Le président de la République démocratique du Congo, Félix Tshisekedi, a annoncé être prêt à briguer un troisième mandat présidentiel si le peuple congolais le lui demande, soulignant qu’aucune modification ou révision de la Constitution ne sera entreprise sans référendum populaire, lors d’une conférence de presse tenue mercredi 6 mai 2020 au soir à Kinshasa, la capitale, M. Tshisekedi, au pouvoir depuis 2019, s’est dit « à la disposition du peuple congolais » si celui-ci lui demande de « revenir », laissant ainsi entendre la possibilité d’une nouvelle candidature à la présidence. Il a ajouté que toute modification constitutionnelle potentielle « n’aura jamais lieu sans consultation populaire par référendum ».

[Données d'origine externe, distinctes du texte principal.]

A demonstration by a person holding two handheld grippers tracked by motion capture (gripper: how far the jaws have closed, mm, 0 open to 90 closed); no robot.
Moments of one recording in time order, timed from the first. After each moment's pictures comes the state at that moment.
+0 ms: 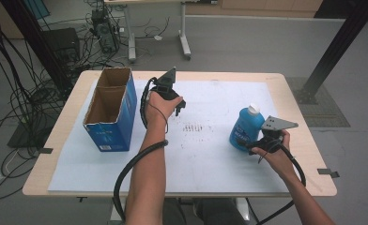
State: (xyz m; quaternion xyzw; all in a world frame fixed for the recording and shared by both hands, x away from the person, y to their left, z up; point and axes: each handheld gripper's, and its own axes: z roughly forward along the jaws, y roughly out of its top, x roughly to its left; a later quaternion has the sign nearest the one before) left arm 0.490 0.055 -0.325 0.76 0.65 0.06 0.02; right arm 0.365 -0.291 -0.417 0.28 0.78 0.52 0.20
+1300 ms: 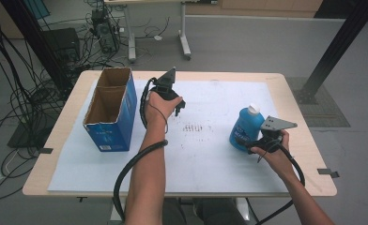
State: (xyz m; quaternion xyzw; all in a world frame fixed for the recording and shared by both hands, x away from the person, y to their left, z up) left arm 0.491 0.055 -0.326 0.76 0.65 0.06 0.02; right arm 0.365 -0.289 -0.418 0.28 0.78 0.51 0.21
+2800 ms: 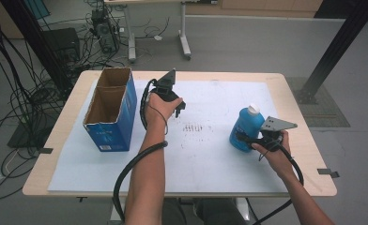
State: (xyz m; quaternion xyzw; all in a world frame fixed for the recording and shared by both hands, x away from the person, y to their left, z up) left arm 0.489 0.055 -0.330 0.76 0.65 0.06 0.02; right arm 0.367 -0.291 -0.421 0.27 0.79 0.51 0.21
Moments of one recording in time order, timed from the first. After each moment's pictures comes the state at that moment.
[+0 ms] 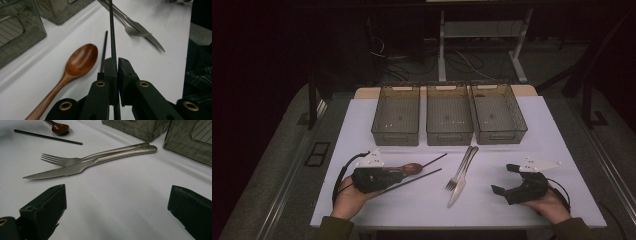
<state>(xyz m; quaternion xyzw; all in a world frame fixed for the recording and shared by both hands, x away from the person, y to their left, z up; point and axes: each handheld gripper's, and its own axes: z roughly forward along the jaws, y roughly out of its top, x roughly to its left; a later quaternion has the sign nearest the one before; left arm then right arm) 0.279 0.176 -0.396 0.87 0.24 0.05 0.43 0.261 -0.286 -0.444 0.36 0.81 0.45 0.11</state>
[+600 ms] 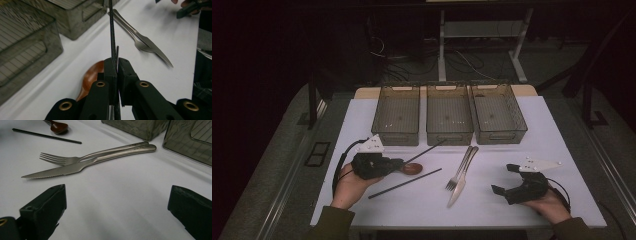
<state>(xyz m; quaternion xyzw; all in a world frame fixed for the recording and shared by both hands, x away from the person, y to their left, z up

La conférence de presse a duré environ trois heures et a réuni de nombreux journalistes et représentants du gouvernement. Le discours a abordé plusieurs questions politiques et sécuritaires, notamment le débat croissant autour d’une potentielle réforme constitutionnelle menée par le camp présidentiel, qui pourrait ouvrir la voie à un troisième mandat pour le président congolais. Tshisekedi a souligné que l’idée de réviser ou d’amender la Constitution n’est pas nouvelle, mais qu’il s’agit d’un projet de longue date porté par le parti Union pour la démocratie et le progrès social (UDPS). Il a nié que cette proposition soit une simple initiative impulsive ou une provocation politique. Le président congolais a également lié les réformes constitutionnelles à l’accord de partenariat signé entre Kinshasa et Washington, arguant que cet accord exige des réformes constitutionnelles, suggérant implicitement l’existence de pressions extérieures en plus des exigences internes.
Des organisations de la société civile ont critiqué toute tentative de modifier l’article 220 de la Constitution congolaise ces derniers mois. Cet article est l’une des dispositions les plus importantes régissant le nombre maximal de mandats présidentiels. Dans un autre contexte, Tshisekedi a averti que la tenue des élections présidentielles prévues pour 2028 serait impossible si le conflit armé dans l’est de la République démocratique du Congo se poursuivait. Il a souligné que la guerre en cours dans les provinces du Nord et du Sud-Kivu rendrait ces élections irréalisables.